What does the Negative Embedding “Look” Like?

This is one of the most fascinating parts of the paper. If we take the learned negative embedding and force the model to generate an image using it as a positive prompt, what do we see?

  • Null-text: Generates a generic, average image (e.g., a person standing).
  • Handcrafted: Generates a chaotic mix of “bad” concepts (cluttered streets, weird objects).
  • ReNeg: Generates abstract, nonsensical patterns.

Figure 6. Visualization of negative embeddings. ReNeg’s embedding (bottom right) looks abstract compared to handcrafted prompts.

This suggests that ReNeg has found a “pathological” direction in the latent space that doesn’t correspond to a human concept like “ugly,” but purely represents the mathematical opposite of high-reward images.

Generalization and Transferability

A major advantage of ReNeg is that the learned embedding is just a vector in the text encoder’s space. It is not tied to the specific weights of the UNet used during training. This means it can be transferred to any model that uses the same text encoder (like CLIP).

Across Model Versions

The authors took the embedding learned on SD1.5 and plugged it into SD1.4 and SD2.1. It worked immediately, boasting high win rates against handcrafted prompts.

Figure 7. Comparison of win rates.

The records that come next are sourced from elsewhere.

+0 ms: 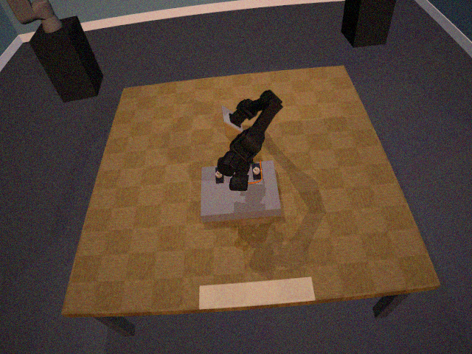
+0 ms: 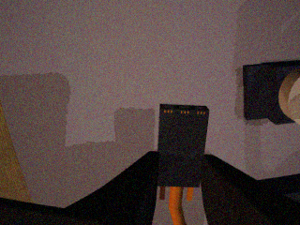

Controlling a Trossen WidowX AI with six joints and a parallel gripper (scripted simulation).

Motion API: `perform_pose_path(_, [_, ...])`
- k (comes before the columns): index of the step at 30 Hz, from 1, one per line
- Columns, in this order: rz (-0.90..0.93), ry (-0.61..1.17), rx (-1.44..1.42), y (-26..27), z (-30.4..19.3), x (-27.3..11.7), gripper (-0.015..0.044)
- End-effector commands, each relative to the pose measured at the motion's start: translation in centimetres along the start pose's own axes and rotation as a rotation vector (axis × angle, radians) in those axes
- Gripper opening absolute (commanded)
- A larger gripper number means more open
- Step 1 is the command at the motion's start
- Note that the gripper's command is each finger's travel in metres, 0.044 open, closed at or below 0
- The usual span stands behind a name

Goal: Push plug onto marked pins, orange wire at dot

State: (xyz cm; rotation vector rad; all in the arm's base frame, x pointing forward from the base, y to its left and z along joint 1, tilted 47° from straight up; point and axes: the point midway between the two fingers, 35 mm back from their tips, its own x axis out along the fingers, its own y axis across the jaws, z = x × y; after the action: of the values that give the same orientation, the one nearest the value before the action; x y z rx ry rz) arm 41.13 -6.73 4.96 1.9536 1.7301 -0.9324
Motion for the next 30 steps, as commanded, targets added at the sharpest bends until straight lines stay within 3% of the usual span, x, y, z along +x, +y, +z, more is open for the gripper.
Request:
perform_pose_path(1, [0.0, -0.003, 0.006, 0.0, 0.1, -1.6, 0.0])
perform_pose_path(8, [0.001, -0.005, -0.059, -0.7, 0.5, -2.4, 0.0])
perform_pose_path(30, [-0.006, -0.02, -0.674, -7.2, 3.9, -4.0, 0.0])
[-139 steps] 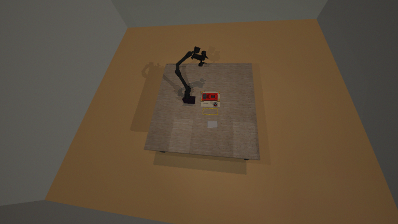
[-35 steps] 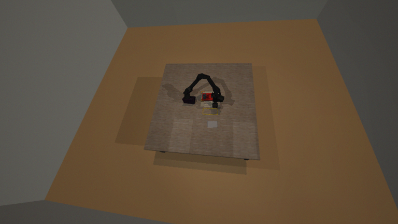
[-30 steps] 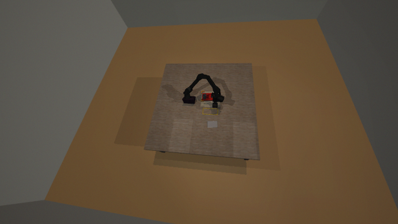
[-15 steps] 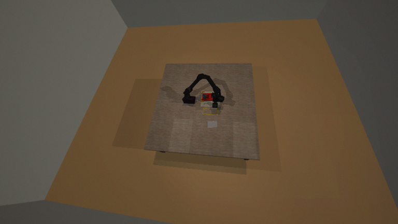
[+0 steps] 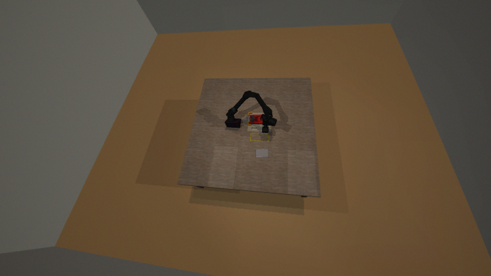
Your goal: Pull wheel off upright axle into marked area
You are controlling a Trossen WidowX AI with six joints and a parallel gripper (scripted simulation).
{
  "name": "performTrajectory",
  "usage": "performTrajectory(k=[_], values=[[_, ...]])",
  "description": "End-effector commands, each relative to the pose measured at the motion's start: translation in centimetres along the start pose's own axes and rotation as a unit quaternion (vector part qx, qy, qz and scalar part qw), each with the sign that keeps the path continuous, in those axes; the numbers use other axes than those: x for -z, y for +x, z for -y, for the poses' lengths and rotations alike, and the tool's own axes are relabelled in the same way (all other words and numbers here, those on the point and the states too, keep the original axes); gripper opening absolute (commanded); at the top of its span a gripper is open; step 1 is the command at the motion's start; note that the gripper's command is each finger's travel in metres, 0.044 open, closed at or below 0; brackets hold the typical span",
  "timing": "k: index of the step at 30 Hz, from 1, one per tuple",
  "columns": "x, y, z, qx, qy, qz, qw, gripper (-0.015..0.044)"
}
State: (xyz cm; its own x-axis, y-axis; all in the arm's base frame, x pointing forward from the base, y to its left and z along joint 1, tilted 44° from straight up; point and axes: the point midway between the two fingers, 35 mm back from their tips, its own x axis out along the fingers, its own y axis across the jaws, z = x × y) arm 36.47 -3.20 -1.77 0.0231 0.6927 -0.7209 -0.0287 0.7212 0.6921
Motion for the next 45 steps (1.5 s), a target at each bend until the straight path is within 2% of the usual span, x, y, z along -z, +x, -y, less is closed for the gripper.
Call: performTrajectory(k=[1, 45], values=[[0.2, -1.5, 0.2, 0.003, 0.009, 0.008, 1.000, 0.0000], [0.3, -3.1, 0.3, 0.002, 0.011, 0.009, 1.000, 0.0000]])
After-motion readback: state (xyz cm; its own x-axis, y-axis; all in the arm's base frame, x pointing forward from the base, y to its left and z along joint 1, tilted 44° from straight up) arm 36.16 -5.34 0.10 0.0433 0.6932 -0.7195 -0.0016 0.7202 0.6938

ReNeg generalizes well to SD1.4 and SD2.1.

Transfer to Video and ControlNet

Perhaps most impressively, the embedding enhances Text-to-Video models (like VideoCrafter2 and ZeroScope) and ControlNet. These models were never part of the ReNeg training process, yet the negative embedding cleans up their output, improving motion smoothness and aesthetic quality.

Video Generation Results: Table 4. Performance comparison on video generation models. ReNeg improves aesthetic quality and motion smoothness.

ControlNet Results: Table 5. Performance comparison on ControlNet.

Conclusion

ReNeg represents a shift in how we control generative AI. Instead of treating “negative prompts” as a linguistic interface where humans must guess the right words, ReNeg treats them as a mathematical optimization problem.

By integrating reward guidance directly into the training loop via CFG, ReNeg extracts a “pure” negative signal that aligns models with human aesthetic preferences. The key takeaways are:

  1. Efficiency: Tuning the negative embedding is far more efficient than fine-tuning the model.
  2. Automation: No more trial-and-error with “bad hands, blurry, crop” prompts.
  3. Versatility: One learned embedding can improve images, videos, and controlled generation across multiple model versions.

As generative models continue to evolve, methods like ReNeg highlight the importance of the “unconditional” space—the dark matter of diffusion models—and how shaping it can illuminate the results we actually want.